Prerequisite: COM 530
COM 595
Digital Communication
The concentration in digital communication examines the strategic use of digital technologies for communication professionals. This concentration addresses how to use the Web and social media to reach out to diverse publics and how to incorporate digital with traditional communication campaigns. Courses include effective Web design and strategy, public relations in the digital age, using digital and social media, and devising a digital strategy for a non-profit organization. Digital communication tools are an important part of the modern communication workplace.
Prerequisite: COM 545
COM 596
Transmedia Storytelling
Transmedia storytelling is the practice of designing, sharing, and participating in a cohesive story experience across multiple traditional and digital delivery platforms - for entertainment, advertising and marketing, or social change. The course provides student with a unique, authentic, and industry relevant learning opportunity. Students will have access to current theory, industry examples and advice, and will undertake learning activities that will equip them with the tools needed to start developing their own ideas.
Prerequisite: COM 588
COM 597
Entertainment Business Finance
The Entertainment Business Finance course focuses on the financial decisions and issues that face the entertainment industry professionals. During this course, students identify and evaluate entertainment business opportunities and projects using financial principles; they also learn how to raise the necessary finances to fund an entertainment company and/or project. Students develop financial projections, including startup funds and pro forma income statements for their chosen business. Additional topics in the course include the development of financial decision-making skills, financial planning, capital management, operations expense management and personal finance.
Prerequisite: COM 545
COM 598
Research Project
This course provides an in-depth look at one or more research topics in communication. Students will become familiar with current research, acquire specialized communication analysis skills, and learn how to conduct research. The intent of the course is to provide students with considerable expertise in an area of measurement that is currently a focus of research. Topics covered may vary from term to term.
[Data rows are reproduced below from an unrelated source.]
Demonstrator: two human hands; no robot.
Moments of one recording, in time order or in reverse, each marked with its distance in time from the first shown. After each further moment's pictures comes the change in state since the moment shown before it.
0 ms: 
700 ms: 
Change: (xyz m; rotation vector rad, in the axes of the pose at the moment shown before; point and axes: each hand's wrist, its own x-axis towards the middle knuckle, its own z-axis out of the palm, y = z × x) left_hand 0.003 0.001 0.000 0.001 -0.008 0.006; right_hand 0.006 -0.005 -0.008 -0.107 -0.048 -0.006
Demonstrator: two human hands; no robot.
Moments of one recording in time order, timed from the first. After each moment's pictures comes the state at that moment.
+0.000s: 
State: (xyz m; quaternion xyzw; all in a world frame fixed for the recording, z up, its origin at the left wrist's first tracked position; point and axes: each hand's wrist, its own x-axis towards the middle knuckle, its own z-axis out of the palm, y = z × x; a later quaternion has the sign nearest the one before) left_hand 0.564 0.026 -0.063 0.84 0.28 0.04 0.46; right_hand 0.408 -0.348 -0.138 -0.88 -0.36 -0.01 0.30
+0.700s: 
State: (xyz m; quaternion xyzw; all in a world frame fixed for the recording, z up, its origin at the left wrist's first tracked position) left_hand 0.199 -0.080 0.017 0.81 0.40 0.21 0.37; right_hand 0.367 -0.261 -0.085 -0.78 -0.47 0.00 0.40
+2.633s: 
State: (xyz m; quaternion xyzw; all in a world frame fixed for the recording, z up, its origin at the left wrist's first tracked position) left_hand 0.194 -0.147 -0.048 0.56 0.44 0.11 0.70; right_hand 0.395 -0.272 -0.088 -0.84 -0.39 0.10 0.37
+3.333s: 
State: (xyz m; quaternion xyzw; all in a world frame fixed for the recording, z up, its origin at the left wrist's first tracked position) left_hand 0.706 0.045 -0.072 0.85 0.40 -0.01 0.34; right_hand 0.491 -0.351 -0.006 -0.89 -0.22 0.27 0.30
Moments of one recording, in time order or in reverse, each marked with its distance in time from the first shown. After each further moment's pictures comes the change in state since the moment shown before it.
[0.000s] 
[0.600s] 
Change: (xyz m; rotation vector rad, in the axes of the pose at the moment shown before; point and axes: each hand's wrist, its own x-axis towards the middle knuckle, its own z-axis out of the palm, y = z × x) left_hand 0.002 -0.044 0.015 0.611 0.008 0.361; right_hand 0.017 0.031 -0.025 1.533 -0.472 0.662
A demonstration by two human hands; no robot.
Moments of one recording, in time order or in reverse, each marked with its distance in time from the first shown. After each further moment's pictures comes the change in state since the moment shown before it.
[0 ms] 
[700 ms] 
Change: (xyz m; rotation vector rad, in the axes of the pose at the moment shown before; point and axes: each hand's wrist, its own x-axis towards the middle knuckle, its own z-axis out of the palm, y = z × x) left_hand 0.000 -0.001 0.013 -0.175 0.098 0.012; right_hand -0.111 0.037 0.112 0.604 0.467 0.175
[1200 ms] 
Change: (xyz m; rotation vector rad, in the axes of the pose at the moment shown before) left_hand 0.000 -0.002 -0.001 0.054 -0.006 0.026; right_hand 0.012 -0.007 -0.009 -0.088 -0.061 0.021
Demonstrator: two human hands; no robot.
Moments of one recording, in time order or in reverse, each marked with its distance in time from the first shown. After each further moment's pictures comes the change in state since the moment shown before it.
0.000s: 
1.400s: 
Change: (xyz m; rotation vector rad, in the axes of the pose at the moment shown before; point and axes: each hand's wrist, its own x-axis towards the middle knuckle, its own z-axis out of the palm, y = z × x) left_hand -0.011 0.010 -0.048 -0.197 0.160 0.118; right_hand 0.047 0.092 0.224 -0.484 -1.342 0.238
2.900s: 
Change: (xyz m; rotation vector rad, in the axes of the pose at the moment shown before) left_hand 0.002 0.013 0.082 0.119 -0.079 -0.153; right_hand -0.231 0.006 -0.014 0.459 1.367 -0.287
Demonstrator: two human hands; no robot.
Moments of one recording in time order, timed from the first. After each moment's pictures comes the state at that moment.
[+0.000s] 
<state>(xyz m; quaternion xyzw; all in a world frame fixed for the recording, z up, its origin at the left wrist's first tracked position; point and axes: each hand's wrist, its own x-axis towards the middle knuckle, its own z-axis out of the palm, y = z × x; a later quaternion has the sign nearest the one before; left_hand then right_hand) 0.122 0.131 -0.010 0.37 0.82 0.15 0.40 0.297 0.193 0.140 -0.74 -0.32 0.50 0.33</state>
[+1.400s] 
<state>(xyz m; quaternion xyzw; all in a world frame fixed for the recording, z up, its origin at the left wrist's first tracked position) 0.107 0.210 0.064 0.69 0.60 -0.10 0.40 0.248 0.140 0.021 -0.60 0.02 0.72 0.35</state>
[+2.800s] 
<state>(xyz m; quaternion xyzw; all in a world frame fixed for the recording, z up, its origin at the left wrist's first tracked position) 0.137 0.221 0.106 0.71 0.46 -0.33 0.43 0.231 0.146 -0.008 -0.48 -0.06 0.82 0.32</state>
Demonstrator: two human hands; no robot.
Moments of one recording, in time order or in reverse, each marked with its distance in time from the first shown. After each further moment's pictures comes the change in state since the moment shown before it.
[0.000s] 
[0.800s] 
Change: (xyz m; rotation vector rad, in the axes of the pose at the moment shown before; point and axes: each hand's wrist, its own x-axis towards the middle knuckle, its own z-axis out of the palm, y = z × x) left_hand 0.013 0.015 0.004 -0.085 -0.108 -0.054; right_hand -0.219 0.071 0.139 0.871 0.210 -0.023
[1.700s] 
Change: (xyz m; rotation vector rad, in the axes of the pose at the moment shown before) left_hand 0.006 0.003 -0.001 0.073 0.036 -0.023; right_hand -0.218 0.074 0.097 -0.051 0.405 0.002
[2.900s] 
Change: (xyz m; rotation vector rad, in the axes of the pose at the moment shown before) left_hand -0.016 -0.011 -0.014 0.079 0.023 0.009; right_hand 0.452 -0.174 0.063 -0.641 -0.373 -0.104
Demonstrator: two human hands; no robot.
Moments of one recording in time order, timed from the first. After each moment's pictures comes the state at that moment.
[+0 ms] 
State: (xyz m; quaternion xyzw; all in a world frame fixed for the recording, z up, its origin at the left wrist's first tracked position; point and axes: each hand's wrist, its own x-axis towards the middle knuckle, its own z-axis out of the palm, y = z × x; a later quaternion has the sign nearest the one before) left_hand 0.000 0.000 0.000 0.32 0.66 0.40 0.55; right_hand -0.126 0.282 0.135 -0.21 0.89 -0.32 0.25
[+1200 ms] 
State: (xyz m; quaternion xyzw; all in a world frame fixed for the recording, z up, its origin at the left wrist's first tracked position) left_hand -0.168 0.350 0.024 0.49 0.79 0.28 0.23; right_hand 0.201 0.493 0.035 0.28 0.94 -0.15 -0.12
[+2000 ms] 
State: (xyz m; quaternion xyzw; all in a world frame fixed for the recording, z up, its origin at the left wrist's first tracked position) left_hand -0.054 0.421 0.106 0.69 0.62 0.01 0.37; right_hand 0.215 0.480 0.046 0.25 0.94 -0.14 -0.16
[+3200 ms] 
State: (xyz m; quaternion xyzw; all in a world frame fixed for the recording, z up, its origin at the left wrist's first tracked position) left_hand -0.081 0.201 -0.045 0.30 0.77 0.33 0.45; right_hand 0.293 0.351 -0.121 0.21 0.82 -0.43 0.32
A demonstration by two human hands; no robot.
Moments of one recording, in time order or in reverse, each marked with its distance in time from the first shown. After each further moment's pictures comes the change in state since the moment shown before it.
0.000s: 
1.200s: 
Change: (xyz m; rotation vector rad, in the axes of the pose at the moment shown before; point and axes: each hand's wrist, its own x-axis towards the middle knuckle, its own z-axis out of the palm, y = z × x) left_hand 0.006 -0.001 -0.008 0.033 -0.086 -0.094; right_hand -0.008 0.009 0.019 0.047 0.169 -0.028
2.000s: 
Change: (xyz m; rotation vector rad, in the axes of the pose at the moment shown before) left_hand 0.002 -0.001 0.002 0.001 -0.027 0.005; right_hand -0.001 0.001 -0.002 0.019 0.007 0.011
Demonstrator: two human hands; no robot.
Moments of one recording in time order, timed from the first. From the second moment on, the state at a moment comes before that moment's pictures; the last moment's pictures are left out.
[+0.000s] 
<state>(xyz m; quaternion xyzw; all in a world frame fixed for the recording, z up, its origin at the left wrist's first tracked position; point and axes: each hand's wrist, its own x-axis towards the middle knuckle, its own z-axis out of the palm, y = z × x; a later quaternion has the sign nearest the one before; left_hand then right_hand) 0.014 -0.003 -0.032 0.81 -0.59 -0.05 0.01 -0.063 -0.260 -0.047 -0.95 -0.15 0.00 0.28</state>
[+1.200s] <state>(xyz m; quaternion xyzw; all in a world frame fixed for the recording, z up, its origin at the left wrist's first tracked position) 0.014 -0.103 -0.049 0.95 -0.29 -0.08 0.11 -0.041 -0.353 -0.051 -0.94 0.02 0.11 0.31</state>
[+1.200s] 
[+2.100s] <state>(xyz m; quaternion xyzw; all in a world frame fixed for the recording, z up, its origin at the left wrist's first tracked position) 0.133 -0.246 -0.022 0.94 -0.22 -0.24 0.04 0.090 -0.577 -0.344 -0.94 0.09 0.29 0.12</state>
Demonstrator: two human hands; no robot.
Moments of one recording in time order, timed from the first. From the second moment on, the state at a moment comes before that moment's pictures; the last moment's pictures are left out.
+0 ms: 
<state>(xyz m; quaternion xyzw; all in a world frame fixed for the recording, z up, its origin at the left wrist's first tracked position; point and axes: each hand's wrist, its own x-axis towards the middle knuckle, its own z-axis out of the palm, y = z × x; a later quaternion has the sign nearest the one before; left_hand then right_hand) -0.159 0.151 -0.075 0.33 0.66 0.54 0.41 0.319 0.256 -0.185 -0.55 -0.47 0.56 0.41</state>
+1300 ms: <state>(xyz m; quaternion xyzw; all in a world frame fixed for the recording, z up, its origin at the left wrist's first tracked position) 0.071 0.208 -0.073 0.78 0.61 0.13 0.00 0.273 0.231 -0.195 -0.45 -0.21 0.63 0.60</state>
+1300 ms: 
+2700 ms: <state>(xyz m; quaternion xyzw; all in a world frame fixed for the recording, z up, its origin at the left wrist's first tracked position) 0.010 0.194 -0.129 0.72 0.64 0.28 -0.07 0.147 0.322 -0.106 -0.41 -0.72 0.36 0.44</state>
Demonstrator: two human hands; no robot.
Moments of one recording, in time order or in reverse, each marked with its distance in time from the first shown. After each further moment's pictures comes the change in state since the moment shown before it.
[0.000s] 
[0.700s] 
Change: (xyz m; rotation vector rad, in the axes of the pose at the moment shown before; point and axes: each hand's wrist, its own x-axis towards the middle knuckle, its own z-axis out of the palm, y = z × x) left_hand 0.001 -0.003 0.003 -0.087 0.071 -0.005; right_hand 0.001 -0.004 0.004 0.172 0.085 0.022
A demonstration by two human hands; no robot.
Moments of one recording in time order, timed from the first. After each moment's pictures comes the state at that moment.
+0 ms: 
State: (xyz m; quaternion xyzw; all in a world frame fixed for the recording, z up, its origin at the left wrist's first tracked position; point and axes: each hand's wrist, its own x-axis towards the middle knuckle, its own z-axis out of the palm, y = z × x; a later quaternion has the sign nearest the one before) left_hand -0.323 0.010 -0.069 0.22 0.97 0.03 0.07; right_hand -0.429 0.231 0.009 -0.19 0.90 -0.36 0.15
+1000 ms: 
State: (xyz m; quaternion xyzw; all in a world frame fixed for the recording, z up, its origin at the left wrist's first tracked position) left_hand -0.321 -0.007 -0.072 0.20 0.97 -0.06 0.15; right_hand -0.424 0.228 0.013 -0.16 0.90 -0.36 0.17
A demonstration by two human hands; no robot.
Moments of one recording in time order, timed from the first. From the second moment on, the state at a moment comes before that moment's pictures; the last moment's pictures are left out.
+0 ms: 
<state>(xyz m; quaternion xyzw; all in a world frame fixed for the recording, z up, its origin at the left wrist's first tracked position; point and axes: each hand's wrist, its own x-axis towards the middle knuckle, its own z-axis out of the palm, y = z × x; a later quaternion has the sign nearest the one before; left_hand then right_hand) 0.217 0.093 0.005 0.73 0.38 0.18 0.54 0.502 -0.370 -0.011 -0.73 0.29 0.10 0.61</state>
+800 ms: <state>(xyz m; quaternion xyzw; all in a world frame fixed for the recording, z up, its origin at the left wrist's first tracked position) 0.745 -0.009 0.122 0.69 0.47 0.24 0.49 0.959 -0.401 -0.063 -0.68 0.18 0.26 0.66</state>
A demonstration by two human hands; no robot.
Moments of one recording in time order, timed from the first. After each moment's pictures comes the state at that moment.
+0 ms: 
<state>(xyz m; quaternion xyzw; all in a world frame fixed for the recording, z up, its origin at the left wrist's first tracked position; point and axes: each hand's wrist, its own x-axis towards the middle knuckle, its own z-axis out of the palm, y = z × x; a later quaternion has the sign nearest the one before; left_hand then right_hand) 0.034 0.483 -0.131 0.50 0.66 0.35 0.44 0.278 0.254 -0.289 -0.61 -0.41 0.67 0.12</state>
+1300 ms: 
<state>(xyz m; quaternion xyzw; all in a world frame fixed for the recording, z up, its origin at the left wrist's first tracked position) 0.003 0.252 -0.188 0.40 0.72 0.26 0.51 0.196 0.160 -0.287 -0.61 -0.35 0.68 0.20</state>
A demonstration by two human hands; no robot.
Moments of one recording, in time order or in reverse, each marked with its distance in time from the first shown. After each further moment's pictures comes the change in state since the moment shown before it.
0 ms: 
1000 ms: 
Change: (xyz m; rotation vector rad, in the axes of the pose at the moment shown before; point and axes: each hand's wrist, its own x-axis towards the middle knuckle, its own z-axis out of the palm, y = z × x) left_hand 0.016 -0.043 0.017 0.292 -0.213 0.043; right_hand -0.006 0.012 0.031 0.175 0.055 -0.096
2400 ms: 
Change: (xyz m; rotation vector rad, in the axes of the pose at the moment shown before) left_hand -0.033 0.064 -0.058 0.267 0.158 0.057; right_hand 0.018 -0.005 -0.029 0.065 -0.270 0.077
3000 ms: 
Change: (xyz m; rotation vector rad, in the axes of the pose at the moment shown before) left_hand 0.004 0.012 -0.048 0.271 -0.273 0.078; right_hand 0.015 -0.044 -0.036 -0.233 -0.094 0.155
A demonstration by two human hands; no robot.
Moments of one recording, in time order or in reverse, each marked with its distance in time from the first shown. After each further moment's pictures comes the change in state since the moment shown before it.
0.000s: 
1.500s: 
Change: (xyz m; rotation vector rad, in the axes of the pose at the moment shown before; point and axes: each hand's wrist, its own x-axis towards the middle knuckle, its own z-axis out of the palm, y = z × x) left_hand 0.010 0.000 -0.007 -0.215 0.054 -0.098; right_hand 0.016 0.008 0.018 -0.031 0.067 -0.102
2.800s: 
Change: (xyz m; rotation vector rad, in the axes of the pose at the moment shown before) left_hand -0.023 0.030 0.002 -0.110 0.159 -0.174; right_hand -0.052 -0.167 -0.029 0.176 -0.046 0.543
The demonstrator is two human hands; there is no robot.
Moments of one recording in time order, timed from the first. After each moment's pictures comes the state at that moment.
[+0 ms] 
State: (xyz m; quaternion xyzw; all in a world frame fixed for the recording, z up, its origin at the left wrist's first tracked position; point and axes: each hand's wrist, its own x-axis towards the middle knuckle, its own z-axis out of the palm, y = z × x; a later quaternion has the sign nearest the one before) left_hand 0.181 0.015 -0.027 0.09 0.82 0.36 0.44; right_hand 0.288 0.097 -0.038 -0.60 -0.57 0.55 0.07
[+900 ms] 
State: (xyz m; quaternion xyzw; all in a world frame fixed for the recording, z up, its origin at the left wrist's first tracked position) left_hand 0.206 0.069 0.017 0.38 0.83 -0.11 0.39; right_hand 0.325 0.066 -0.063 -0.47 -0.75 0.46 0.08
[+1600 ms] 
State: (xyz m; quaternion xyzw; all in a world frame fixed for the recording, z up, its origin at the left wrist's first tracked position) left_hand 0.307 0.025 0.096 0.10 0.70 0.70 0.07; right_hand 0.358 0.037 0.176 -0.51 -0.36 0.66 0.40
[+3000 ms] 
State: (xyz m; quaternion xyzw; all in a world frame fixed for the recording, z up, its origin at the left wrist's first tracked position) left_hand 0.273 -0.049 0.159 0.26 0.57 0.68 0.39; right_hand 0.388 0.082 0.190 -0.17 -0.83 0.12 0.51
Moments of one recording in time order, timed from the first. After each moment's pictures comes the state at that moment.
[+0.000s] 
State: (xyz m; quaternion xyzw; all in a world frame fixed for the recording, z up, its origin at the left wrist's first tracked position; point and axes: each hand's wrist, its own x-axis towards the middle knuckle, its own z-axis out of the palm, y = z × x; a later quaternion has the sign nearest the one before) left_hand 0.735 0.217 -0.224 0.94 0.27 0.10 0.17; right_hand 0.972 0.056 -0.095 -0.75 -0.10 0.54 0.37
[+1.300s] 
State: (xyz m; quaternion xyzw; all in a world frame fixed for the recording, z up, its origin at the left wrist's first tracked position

Prerequisite: Advisor's approval
COM 599
Research Thesis
A student accepted for the thesis option will work very closely with his/her thesis director. The student will have to examine a theoretical model related to communication, supported by an in-depth review of the relevant literature; the student should come up with research hypotheses or research questions. These hypotheses or questions will be examined/ tested through primary quantitative or qualitative research methods. The final draft of the thesis will be read and approved by a thesis committee. After the thesis is approved, it will have to be orally defended. All faculty members of the concerned department will be invited to attend the thesis defense. The final submitted thesis must be written in accordance with the style guidelines of APA publication.